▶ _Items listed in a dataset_
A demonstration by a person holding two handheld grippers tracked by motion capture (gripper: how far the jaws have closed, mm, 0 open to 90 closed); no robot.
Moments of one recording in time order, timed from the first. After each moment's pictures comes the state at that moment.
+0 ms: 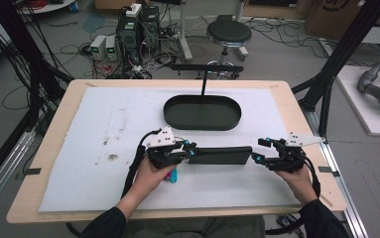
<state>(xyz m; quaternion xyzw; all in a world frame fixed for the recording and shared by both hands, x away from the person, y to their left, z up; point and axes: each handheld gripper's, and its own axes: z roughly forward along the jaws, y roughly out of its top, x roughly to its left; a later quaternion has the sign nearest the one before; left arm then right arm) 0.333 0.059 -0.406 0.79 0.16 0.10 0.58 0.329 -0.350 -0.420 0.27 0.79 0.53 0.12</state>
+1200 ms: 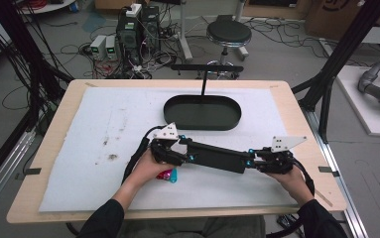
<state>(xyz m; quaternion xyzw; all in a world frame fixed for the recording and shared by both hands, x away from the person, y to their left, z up) 0.371 0.055 -0.427 0.83 0.15 0.06 0.54 0.330 -0.326 -0.425 0.18 0.84 0.51 0.07</state>
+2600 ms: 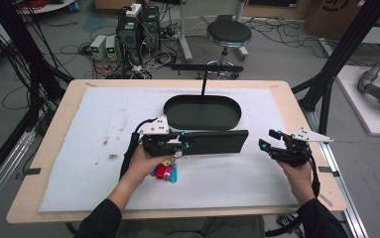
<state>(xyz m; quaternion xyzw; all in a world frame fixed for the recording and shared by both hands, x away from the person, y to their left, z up) 0.362 0.078 -0.388 0.79 0.12 0.09 0.59 0.335 -0.368 -0.417 0.37 0.73 0.54 0.21</state>
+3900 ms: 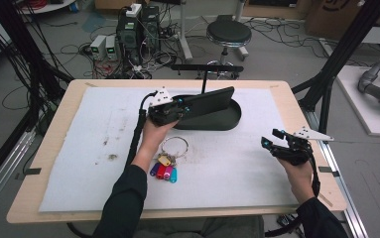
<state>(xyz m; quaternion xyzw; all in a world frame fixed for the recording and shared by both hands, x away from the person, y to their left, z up) 0.452 0.067 -0.391 0.75 0.21 0.20 0.59 0.341 -0.371 -0.420 0.41 0.72 0.52 0.22</state>
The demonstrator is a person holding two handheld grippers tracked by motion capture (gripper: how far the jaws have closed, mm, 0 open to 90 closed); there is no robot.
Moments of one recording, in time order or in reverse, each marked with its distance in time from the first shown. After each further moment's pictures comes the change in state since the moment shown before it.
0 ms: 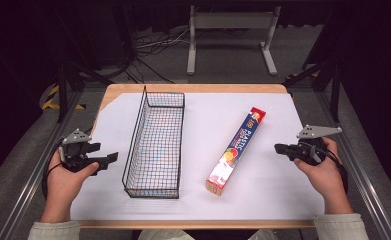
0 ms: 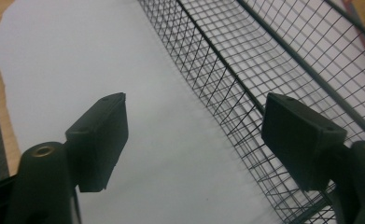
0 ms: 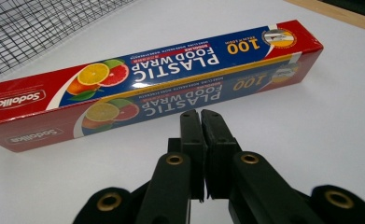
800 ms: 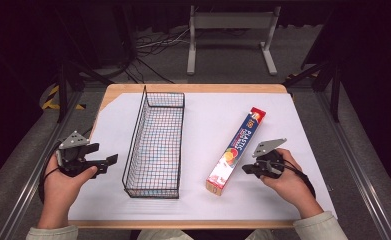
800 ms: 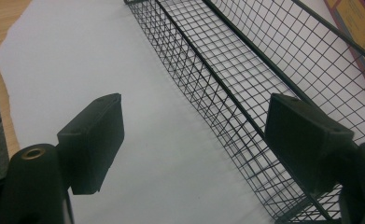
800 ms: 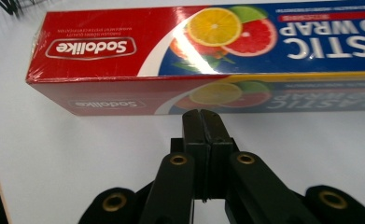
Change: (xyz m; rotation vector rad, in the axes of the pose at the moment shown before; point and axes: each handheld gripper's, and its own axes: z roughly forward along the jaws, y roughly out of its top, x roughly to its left) left arm -0.009 -0.003 -0.012 -0.047 -0.017 0.020; right arm 0.072 0.004 0.071 0.224 0.182 -0.210
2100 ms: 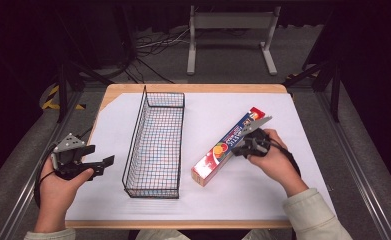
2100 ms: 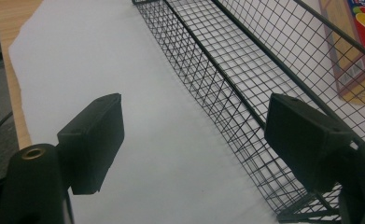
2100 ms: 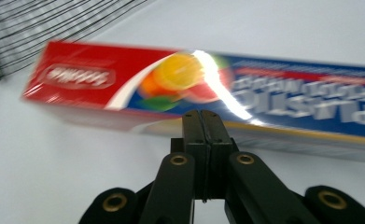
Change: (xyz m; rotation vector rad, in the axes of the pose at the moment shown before) left arm 0.002 -0.009 -0.010 -0.011 0.025 -0.012; right arm -0.029 0.058 0.005 -0.010 -0.018 0.035
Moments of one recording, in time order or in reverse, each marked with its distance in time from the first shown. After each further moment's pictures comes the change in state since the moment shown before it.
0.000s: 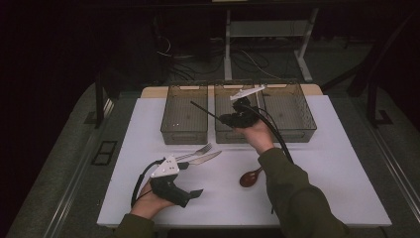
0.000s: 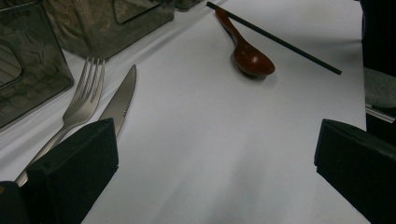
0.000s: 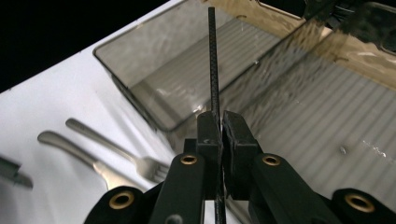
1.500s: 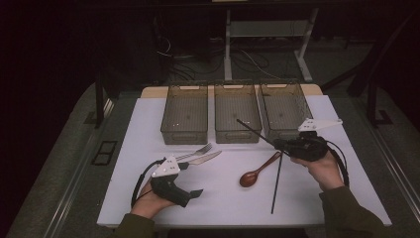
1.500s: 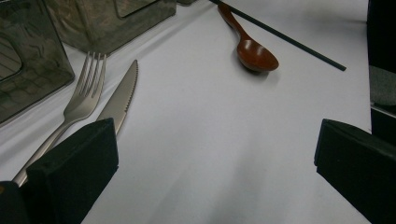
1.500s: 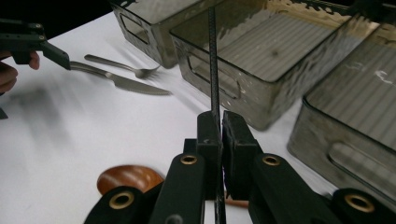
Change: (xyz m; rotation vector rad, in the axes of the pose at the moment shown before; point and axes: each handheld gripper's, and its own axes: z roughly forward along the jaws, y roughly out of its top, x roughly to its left) left arm 0.001 -0.001 0.001 0.027 0.004 0.001; right arm -0.036 -0.122 -0.131 -0.079 0.005 0.007
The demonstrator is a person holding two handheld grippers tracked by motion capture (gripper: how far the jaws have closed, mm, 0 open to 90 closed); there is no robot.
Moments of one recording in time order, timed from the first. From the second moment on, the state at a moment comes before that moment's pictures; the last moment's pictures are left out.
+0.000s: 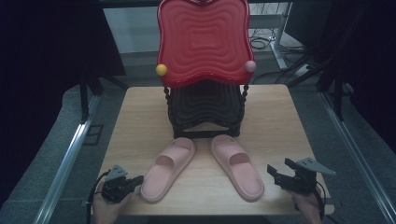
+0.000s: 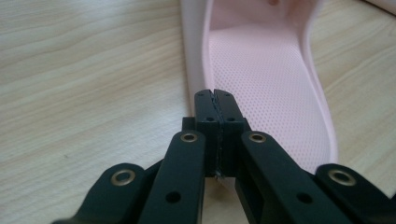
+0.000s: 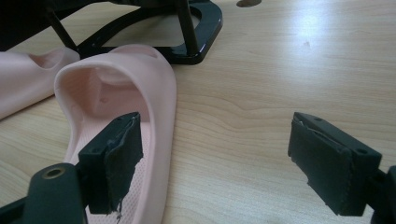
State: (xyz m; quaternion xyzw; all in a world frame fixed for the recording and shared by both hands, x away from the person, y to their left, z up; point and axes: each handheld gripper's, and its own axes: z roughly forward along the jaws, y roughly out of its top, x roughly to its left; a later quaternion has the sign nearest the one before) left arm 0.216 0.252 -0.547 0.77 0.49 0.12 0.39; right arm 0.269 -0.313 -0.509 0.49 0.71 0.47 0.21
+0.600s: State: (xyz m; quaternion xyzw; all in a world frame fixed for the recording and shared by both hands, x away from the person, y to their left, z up) left arm 0.206 0.227 -0.548 0.78 0.47 0.08 0.41; right arm 0.268 -0.314 -0.508 0.49 0.70 0.47 0.21
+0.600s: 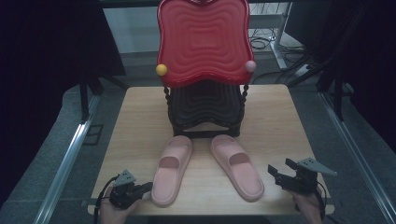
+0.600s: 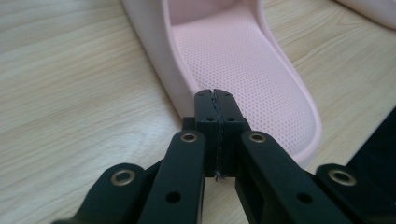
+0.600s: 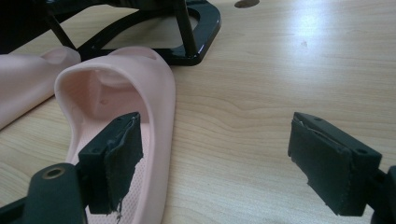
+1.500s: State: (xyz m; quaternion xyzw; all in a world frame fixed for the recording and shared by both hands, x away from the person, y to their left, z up) left arm 0.202 0.138 -0.538 0.83 0.37 0.03 0.40; right arm 0.268 -0.318 -0.508 0.50 0.70 0.47 0.21
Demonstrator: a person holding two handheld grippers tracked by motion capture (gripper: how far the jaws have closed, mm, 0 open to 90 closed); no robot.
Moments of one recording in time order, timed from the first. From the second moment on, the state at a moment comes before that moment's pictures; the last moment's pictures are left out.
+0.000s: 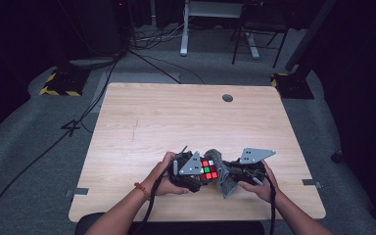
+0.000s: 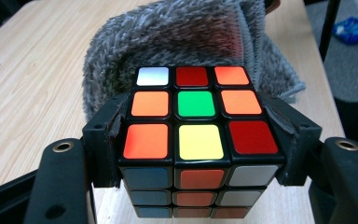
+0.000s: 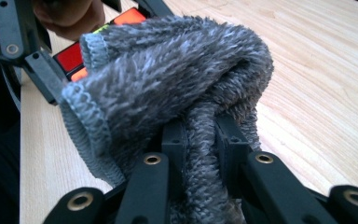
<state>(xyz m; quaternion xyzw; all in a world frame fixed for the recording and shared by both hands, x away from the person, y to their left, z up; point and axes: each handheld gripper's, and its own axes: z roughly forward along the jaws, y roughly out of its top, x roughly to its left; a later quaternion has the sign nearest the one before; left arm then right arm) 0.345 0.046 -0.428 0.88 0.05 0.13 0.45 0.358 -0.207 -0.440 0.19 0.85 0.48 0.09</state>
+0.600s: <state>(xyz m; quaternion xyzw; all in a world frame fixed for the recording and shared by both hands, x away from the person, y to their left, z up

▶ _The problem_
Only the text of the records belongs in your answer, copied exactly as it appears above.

▶ _Exercise answer_
A demonstration by a person holding two handheld grippers tracked by motion capture (gripper: how far the jaws have closed, mm, 0 open to 90 closed); no robot.
Moments of one recording in time order, timed from the first. After each moment's pictures comes the state at that moment.
+0 ms: 
<state>(xyz m; quaternion xyzw; all in a world frame fixed for the recording and shared by both hands, x away from the person, y to their left, z up; point and axes: each handheld gripper's, and its own axes: z roughly forward along the jaws, y roughly out of its top, x roughly to its left; a later quaternion has the sign nearest the one before; left arm then right arm) 0.333 0.059 -0.406 0.79 0.16 0.10 0.58 0.329 -0.350 -0.420 0.27 0.79 0.53 0.12</state>
+1200 ms: 
<state>(xyz m; quaternion xyzw; all in a world frame fixed for the recording and shared by both hands, x away from the person, y to their left, z up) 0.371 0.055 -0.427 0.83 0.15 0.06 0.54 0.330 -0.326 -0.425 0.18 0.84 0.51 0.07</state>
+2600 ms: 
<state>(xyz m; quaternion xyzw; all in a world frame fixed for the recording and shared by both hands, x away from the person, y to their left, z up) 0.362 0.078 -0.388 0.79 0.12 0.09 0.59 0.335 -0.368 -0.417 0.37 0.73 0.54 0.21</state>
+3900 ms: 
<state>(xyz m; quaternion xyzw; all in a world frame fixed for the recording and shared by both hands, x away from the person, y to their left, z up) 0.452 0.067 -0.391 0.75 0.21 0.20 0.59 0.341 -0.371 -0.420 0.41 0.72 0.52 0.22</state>
The demonstrator is a person holding two handheld grippers tracked by motion capture (gripper: how far the jaws have closed, mm, 0 open to 90 closed); there is no robot.
Moments of one recording, in time order or in reverse, each marked with its distance in time from the first shown. After each further moment's pictures comes the change in state since the moment shown before it.
0 ms: 
0 ms: 
0 ms: 
800 ms: 
800 ms: 
800 ms: 
Change: (xyz m; rotation vector rad, in the axes of the pose at the moment shown before; point and axes: each handheld gripper's, and its own axes: z roughly forward along the jaws, y roughly out of its top, x roughly to its left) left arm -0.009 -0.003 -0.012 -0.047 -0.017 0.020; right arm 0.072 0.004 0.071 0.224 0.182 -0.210
2100 ms: 
2100 ms: 
2100 ms: 
Change: (xyz m; rotation vector rad, in the axes of the pose at the moment shown before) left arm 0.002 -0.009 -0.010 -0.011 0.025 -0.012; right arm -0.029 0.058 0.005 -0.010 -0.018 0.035
Moments of one recording, in time order or in reverse, each marked with its distance in time from the first shown. After each further moment's pictures comes the change in state since the moment shown before it.
0.000s: 
0.000s: 
0.000s: 
1.500s: 
1.500s: 
1.500s: 
Change: (xyz m; rotation vector rad, in the axes of the pose at the moment shown before; point and axes: each handheld gripper's, and its own axes: z roughly forward along the jaws, y roughly out of its top, x roughly to its left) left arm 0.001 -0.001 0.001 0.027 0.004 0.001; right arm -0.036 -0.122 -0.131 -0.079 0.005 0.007
The demonstrator is a person holding two handheld grippers tracked by motion capture (gripper: how far the jaws have closed, mm, 0 open to 90 closed); there is no robot.
Moments of one recording in time order, timed from the first. From the second moment on, the state at a moment comes before that moment's pictures; the last moment's pictures are left out.
+0.000s: 
+0.000s: 
+0.000s: 
State: (xyz m; quaternion xyzw; all in a world frame fixed for the recording and shared by both hands, x away from the person, y to their left, z up; point and axes: each handheld gripper's, and its own axes: z roughly forward along the jaws, y roughly out of its top, x roughly to its left; a later quaternion has the sign nearest the one before) left arm 0.216 0.252 -0.547 0.77 0.49 0.12 0.39; right arm 0.269 -0.313 -0.509 0.49 0.71 0.47 0.21
+0.600s: State: (xyz m; quaternion xyzw; all in a world frame fixed for the recording and shared by both hands, x away from the person, y to their left, z up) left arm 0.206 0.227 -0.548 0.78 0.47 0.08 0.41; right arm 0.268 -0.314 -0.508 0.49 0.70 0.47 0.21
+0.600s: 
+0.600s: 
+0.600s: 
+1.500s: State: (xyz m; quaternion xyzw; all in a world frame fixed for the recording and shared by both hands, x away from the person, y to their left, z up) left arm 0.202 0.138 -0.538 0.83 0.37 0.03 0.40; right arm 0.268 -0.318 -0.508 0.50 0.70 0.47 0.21
Demonstrator: a person holding two handheld grippers tracked by motion capture (gripper: how far the jaws have closed, mm, 0 open to 90 closed); no robot.
Moments of one recording in time order, timed from the first. From the second moment on, the state at a moment comes before that moment's pictures; the last moment's pictures are left out.
+0.000s: 
+0.000s: 
+0.000s: 
<state>(xyz m; quaternion xyzw; all in a world frame fixed for the recording and shared by both hands, x away from the person, y to their left, z up; point and axes: each handheld gripper's, and its own axes: z roughly forward along the jaws, y roughly out of its top, x roughly to its left; a later quaternion has the sign nearest the one before; left arm then right arm) 0.345 0.046 -0.428 0.88 0.05 0.13 0.45 0.358 -0.207 -0.440 0.19 0.85 0.48 0.09</state>
+0.600s: <state>(xyz m; quaternion xyzw; all in a world frame fixed for the recording and shared by both hands, x away from the person, y to their left, z up

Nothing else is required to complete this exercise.